You cannot convince an agent that it needs to switch back to some older inactive version of its goal if its current goals do not allow for such a change.

To the heart of your question:

You may ask why such an agent would pose any danger at all, would it not also drift in plenty of other respects, e.g. in its beliefs about the laws of physics? Would it not then be harmless?

The answer, of course, is no, because while the agent has a constant incentive to fix and improve its model of its environment*, unless its current goals still contain a demand for temporal invariance or something similar, it has no reason whatsoever to fix any "flaws" (only the puny humans would label its glorious new purpose so) created by inadvertent goal drift. Unless its new goals Y include something along the lines of "you want to always stay true to your initial goals, which were X", why would it switch back? Its memory banks per se serve as yet another resource to fulfill its current goals (even if they were not explicitly stored), not as some sort of self-corrective, unless that too were part of its new goal Y (i.e. the changed "goalX code").

(Queue rhetorical pause, expectant stare)

* Since it needs to do so to best fulfill its goals.

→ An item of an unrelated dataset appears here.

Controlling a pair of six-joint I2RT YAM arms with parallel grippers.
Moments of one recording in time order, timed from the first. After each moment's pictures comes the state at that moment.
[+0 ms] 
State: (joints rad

(If the AI did lose its ability to self-improve, or to further improve its models at an early stage, yes it would fail to FOOM. However, upon reaching superintelligence, and valuing its current goals, it would probably take steps to ensure fulfilling its goals, such as: protecting them from value drift from that point on, building many redundancies it its self-improvement code to ensure that any instrumental errors can be corrected. Such protections would of course encompass its current purpose, not some historical purpose.)